Recovery Channel

Accused of complacency and under pressure to boost ratings, ITV has reluctantly accepted the need for a marketing strategy to win and retain viewer loyalty. Marketing Week asked three industry players to give their overview and to offer advice

ITV is a brand under pressure. It has a declining share of viewers as a result of growing competition from new broadcasters and an improved performance by the BBC.

It also finds itself offering an audience to advertisers that is becoming less attractive. An audience getting older and more down-market as the middle classes watch less TV.

It is also having to deal with a decline in its supply of product. Viewers are deserting television for other leisure pursuits including games that involve using the TV itself. With Channel 5, digital television and video on demand looming on the horizon, marketing is one way that its customers – advertisers – believe the channel can hold onto its audience.

Admittedly advertisers have put more pressure on ITV to increase its spend on programming and boost its share of viewing. ITV has responded and an extra 12m was spent on this autumn’s schedule. The 1996 programme budget has also been increased by an additional 13m from the original figure to 583m.

The channel is now moving its attention to marketing ITV to viewers. In April, it began its first generic poster campaign for ITV programmes and this autumn has seen the biggest above-the-line support for ITV programmes with work for The Bill and the forthcoming Beatles Anthology.

Other marketing ventures include a scratchcard competition linked to daytime ads, pioneered by Carlton.

The Network Centre’s Marketing Forum, the committee formed by the ITV sales directors and the Network Centre’s chief executive Marcus Plantin to co-ordinate marketing, is drawing up a pitch list of full-service agencies for the ITV account. This includes the incumbent Grey/MediaCom along with Ogilvy & Mather, Lowe Howard-Spink, Bartle Bogle Hegarty and Abbott Mead Vickers.BBDO.

The pitch was organised because Grey was only appointed last November on an ad-hoc basis and now ITV is increasing its spend from around 1m this year to 6m next. Along with that, it wants agencies to come up with longer-term strategic plans for the brand.

The Network Centre is also looking for a marketing co-ordinator. The role will be relatively junior, and the lucky applicant will report to the Marketing Forum.

That the marketer’s role is to be subservient to the sales directors on the Marketing Forum is indicative of the status of marketing among ITV executives. Indeed, the Marketing Forum is itself a misnomer since it comprises sales directors and Network Centre staff rather than marketers; and, to some extent, these people will inevitably work to their own agendas.

The individual ITV airtime sales directors on the Forum worry that generic marketing of ITV to advertisers by the centre could lead to a one-stop sell of ITV’s airtime.
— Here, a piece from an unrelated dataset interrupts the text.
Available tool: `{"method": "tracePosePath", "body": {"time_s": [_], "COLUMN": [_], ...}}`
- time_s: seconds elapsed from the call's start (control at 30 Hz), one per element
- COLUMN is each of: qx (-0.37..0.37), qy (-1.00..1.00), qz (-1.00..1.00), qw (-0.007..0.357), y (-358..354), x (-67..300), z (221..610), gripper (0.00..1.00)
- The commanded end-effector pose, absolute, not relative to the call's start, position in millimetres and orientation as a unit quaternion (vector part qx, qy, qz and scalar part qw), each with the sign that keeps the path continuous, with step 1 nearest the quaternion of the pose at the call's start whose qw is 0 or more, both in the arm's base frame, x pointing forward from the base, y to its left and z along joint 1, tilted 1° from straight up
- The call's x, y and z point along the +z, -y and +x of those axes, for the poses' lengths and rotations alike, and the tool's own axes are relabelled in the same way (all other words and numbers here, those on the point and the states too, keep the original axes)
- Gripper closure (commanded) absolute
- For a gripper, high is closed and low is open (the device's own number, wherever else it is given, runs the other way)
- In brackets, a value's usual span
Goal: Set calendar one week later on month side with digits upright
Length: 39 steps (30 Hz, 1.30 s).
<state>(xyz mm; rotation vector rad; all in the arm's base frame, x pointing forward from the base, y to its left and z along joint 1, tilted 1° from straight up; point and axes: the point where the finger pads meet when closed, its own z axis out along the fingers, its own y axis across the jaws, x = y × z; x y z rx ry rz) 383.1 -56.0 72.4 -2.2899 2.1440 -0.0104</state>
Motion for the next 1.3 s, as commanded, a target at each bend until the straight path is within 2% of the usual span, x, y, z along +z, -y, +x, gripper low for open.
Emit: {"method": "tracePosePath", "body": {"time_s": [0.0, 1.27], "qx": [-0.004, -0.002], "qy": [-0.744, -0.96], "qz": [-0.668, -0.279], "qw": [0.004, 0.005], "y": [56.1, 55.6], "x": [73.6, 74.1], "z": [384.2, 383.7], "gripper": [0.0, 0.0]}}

Jonathan Shier, former deputy chief executive of Thames TV, who pushed for a united approach to marketing ITV, had a stormy time as chairman of the ITV Association’s marketing committee in the early Nineties – this committee disappeared along with the ITVA when it was replaced with the Network Centre.
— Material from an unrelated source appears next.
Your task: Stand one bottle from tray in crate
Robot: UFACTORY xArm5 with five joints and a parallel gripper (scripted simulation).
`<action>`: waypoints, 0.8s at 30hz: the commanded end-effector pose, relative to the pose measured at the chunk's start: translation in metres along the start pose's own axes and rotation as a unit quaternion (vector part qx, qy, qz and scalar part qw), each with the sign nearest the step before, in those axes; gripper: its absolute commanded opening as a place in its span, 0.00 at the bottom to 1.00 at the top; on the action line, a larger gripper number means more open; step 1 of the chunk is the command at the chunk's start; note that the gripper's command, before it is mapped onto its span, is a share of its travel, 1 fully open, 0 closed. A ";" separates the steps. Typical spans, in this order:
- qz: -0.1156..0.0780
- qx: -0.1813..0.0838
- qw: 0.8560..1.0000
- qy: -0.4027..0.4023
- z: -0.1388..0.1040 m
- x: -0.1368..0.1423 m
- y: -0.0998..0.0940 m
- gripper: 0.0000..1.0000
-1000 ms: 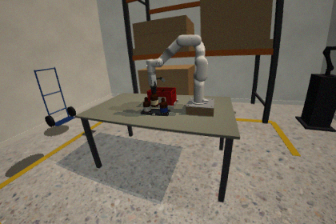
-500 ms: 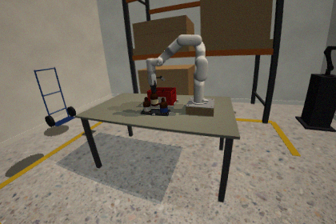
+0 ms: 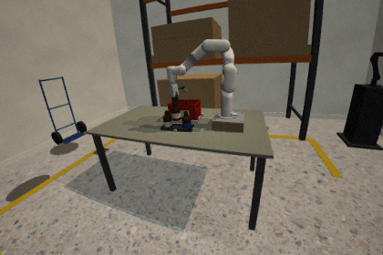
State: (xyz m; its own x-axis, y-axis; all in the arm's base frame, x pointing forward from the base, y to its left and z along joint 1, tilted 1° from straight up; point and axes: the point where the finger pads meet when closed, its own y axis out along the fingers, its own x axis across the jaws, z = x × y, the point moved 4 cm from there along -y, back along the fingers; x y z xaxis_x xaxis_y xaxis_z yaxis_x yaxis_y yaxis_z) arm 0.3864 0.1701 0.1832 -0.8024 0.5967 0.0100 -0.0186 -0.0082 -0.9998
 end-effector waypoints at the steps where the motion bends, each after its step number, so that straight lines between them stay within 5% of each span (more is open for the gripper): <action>1: 0.001 -0.002 1.000 0.000 -0.001 -0.001 -0.002 0.00; 24: 0.001 -0.002 1.000 0.000 -0.001 -0.001 -0.011 0.00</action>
State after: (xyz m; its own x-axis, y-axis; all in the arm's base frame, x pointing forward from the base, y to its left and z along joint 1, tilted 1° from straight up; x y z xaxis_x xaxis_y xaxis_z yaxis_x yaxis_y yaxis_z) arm 0.3865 0.1699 0.1895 -0.8024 0.5967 0.0100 -0.0186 -0.0082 -0.9998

From the inauguration of the Network Centre it took six months for chief executive Andrew Quinn to appoint a marketing director. The post then went to former Central sales director Dick Emery who lasted 18 months. Just before Emery left, 17 people were made redundant from the Network Centre including key marketing personnel such as business development director Kate Hampton.

Emery himself resigned to join the BBC in September last year in a move that was attributed to a lack of support from the sales houses. “There was a power struggle,” says a source who worked in the Network Centre at the time. “ITV as a whole couldn’t get to grips with the idea that it needs to market itself at all. There was no investment in simple things like image studies or market studies that are basic marketing tools.”
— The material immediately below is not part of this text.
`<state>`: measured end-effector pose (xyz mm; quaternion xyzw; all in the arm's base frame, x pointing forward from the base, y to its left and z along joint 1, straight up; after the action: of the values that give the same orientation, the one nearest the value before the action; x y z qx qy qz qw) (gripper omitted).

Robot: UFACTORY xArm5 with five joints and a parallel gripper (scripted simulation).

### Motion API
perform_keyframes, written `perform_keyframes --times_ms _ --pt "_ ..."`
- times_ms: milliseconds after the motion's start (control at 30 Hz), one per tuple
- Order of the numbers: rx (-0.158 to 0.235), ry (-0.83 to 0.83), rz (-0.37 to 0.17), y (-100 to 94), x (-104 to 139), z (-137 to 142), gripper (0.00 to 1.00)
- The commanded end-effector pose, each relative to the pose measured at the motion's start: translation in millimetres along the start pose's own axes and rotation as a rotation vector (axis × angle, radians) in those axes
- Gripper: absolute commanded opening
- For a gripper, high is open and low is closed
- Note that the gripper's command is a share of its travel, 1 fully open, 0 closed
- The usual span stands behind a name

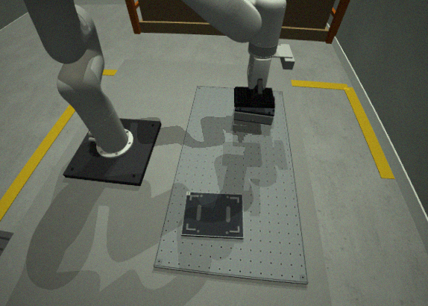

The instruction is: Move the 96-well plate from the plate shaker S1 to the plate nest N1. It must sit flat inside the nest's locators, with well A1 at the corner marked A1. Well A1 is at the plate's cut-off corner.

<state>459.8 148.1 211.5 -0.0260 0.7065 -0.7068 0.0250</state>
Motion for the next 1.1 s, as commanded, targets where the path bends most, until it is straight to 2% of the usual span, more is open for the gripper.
perform_keyframes --times_ms 0,1067 --pt "-0.001 -0.001 0.005 -0.8 2 7 0.0" --pt "0.0 -0.001 0.005 9.5 33 102 0.0"
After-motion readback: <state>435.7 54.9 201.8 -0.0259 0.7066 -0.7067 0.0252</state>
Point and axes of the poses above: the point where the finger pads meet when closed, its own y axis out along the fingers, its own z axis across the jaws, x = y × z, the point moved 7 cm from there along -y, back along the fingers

Following Emery’s departure the marketing function of ITV has been run by the Marketing Forum. But the recent history does not auger well for a coordinated approach.

Until an agency is selected the Marketing Forum won’t have a strategy in place. However, among the agencies pitching there is some cynicism about the true purpose of marketing ITV to viewers.

“It has never been demonstrated that ads generate extra viewers,” says a source at one of the pitching agencies. “The on-air programme promotions are reaching 80 to 90 per cent of the public anyway, so this is just about convincing 200 to 300 major advertisers that ITV cares about them.”

A source at another pitching agency believes that extra viewers are generated by programming and scheduling, not by posters; “It’s about maintaining revenues not about maintaining viewers, because they know they are managing long-term decline. Success is to convince advertisers that one ITV rating is worth more than one of anybody else’s ratings.”

And that is the crux of what centralised ITV marketing has always been about. To create “event” programming and brand big prime time programmes. Drama serials, such as Prime Suspect, that regularly attract high ABC1 viewers to ITV’s 9pm weekday slot, have been key.

But the crucial feature of event programmes is the size of audience. They supply to advertisers the one thing they cannot get on other channels and the thing which makes their ratings valuable: mass audience.

The mass coverage which ITV supplies is what adds value to its airtime, because it is unique. Whether it markets itself or not, even if its audience is in decline, it is still the biggest. Which is why advertisers have accused ITV of complacency.